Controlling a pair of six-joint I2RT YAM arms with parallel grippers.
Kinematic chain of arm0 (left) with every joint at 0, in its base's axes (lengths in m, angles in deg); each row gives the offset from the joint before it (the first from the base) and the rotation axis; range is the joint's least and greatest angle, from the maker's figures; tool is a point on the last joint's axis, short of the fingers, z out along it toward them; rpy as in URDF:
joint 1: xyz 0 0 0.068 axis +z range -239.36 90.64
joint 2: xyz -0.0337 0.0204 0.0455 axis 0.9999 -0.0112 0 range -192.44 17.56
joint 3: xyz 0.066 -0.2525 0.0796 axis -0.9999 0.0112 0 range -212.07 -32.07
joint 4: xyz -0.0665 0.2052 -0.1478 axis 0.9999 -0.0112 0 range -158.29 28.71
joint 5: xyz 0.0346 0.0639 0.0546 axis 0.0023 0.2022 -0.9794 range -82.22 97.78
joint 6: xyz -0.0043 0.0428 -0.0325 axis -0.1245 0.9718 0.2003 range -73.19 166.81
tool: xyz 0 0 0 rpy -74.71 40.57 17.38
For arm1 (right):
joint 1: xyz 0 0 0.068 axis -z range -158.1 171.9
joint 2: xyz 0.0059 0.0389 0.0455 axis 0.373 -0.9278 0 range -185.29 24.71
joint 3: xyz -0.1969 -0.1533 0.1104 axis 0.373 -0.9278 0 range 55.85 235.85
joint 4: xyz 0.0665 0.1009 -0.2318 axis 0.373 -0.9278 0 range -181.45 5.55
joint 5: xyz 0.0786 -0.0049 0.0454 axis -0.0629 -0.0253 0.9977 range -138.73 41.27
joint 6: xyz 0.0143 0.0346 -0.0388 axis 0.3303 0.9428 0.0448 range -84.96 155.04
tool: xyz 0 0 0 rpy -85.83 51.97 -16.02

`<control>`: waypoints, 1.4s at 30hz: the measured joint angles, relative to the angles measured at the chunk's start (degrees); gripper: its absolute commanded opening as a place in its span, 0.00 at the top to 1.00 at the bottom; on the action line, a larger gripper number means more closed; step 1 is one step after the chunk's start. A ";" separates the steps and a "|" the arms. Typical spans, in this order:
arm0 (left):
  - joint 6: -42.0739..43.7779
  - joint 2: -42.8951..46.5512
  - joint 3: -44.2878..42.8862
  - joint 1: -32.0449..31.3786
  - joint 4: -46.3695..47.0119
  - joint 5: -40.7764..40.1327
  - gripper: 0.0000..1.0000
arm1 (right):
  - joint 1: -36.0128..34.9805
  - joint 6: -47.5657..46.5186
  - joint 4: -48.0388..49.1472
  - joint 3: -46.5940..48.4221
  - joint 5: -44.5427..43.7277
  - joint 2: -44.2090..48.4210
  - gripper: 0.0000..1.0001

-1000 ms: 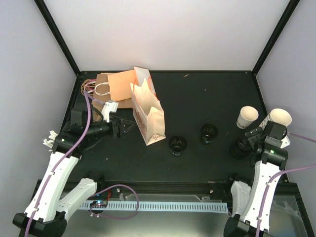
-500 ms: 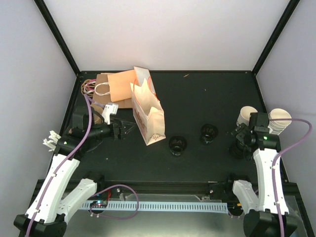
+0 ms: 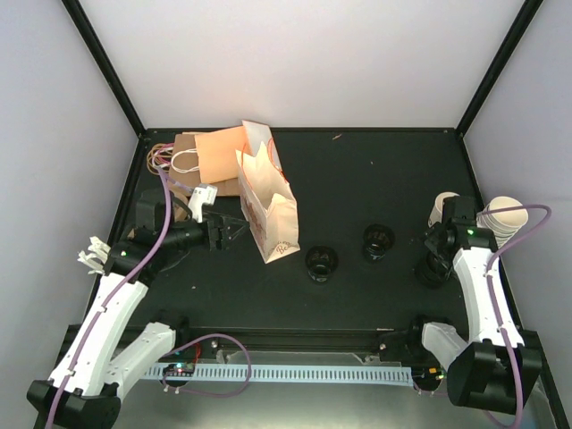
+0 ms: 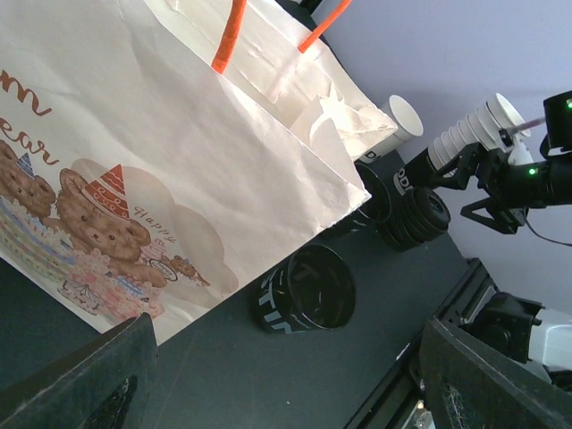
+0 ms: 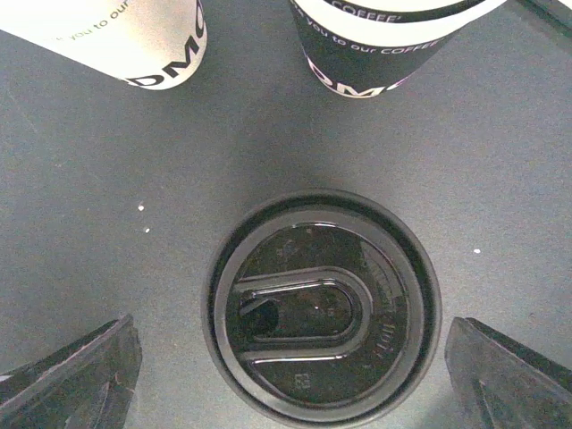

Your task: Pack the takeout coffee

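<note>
The takeout coffee [image 3: 444,207], a small cream cup with dark print, stands upright at the right of the table. It also shows in the left wrist view [image 4: 404,116], and its base is in the right wrist view [image 5: 134,40]. My right gripper [image 3: 436,256] hangs open just near of it, pointing down. Its fingers straddle a black lid [image 5: 322,308] without touching it. A printed paper bag [image 3: 268,210] stands open at the left centre. My left gripper [image 3: 231,231] is open beside the bag's left face [image 4: 134,179], holding nothing.
A tilted stack of nested cream cups [image 3: 503,217] stands right of the single cup. A dark-banded cup base [image 5: 393,45] shows beside the cream one. Two black sleeves [image 3: 322,262] [image 3: 378,241] lie mid-table. Flat orange and brown bags [image 3: 210,156] lie behind the standing bag.
My right arm has swung left, from beside the cup stack to over the black lids. My left gripper has edged slightly towards the bag.
</note>
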State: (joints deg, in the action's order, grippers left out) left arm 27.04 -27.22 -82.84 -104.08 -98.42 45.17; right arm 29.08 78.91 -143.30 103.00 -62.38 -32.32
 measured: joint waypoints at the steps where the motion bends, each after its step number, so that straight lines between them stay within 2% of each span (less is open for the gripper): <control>1: 0.02 -0.22 0.04 0.00 0.13 0.13 0.17 | 0.00 0.13 0.39 -0.26 0.02 -0.39 0.04; 17: 0.02 -0.79 0.31 0.00 0.79 0.31 0.17 | -0.04 0.17 4.24 -3.56 -0.39 -3.39 0.09; 22: 0.04 -0.79 0.33 0.00 0.79 0.31 0.17 | -0.04 0.33 4.70 -3.80 -0.42 -4.26 0.16; 30: 0.04 -0.79 0.46 0.00 0.79 0.31 0.17 | -0.04 0.57 4.46 -3.78 -0.42 -3.48 0.18; 31: 0.04 -0.85 0.46 0.00 0.79 0.31 0.17 | -0.04 0.57 4.31 -3.76 -0.42 -3.26 0.24; 33: 0.04 -1.01 0.46 0.00 0.81 0.31 0.17 | -0.04 0.68 3.74 -3.56 -0.44 -2.93 0.30; 37: 0.07 -1.05 0.48 0.00 0.81 0.31 0.17 | -0.04 0.61 2.99 -2.82 -0.68 -1.92 0.35; 42: 0.07 -1.07 0.48 0.00 0.81 0.31 0.17 | -0.04 0.35 2.51 -1.64 -0.79 -1.51 0.59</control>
State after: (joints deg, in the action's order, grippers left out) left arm 27.11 -28.29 -82.36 -104.08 -97.61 45.48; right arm 29.04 79.26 -140.79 101.36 -63.16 -33.83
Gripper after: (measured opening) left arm 0.830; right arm 0.521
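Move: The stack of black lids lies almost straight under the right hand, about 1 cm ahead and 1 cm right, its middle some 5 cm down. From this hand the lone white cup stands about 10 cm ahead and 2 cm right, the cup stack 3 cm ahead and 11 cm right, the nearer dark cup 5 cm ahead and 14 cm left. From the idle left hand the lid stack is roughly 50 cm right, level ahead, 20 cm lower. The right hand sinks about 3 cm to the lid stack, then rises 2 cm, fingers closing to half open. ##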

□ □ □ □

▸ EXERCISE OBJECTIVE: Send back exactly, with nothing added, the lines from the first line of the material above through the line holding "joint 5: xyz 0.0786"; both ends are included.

▸ SOLUTION TO THIS PROBLEM:
Controlling a pair of six-joint I2RT YAM arms with parallel grippers.
Kinematic chain of arm0 (left) with every joint at 0, in its base's axes (lengths in m, angles in deg); each row gives the offset from the joint before it (the first from the base) and the rotation axis; range is the joint's least and greatest angle, from the maker's figures; tool is a point on the last joint's axis, short of the fingers, z out along it toward them; rpy as in URDF:
joint 1: xyz 0 0 0.068 axis +z range -239.36 90.64
joint 2: xyz -0.0337 0.0204 0.0455 axis 0.9999 -0.0112 0 range -192.44 17.56
joint 3: xyz 0.066 -0.2525 0.0796 axis -0.9999 0.0112 0 range -212.07 -32.07
joint 4: xyz -0.0665 0.2052 -0.1478 axis 0.9999 -0.0112 0 range -158.29 28.71
joint 5: xyz 0.0346 0.0639 0.0546 axis 0.0023 0.2022 -0.9794 range -82.22 97.78
joint 6: xyz -0.0043 0.0428 -0.0325 axis -0.1245 0.9718 0.2003 range -73.19 166.81
tool: xyz 0 0 0 rpy -74.71 40.57 17.38
For arm1 (right):
joint 1: xyz 0 0 0.068 axis -z range -158.1 171.9
joint 2: xyz 0.0059 0.0389 0.0455 axis 0.373 -0.9278 0 range -185.29 24.71
joint 3: xyz -0.1969 -0.1533 0.1104 axis 0.373 -0.9278 0 range 55.85 235.85
joint 4: xyz 0.0665 0.1009 -0.2318 axis 0.373 -0.9278 0 range -181.45 5.55
joint 5: xyz 0.0786 -0.0049 0.0454 axis -0.0629 -0.0253 0.9977 range -138.73 41.27

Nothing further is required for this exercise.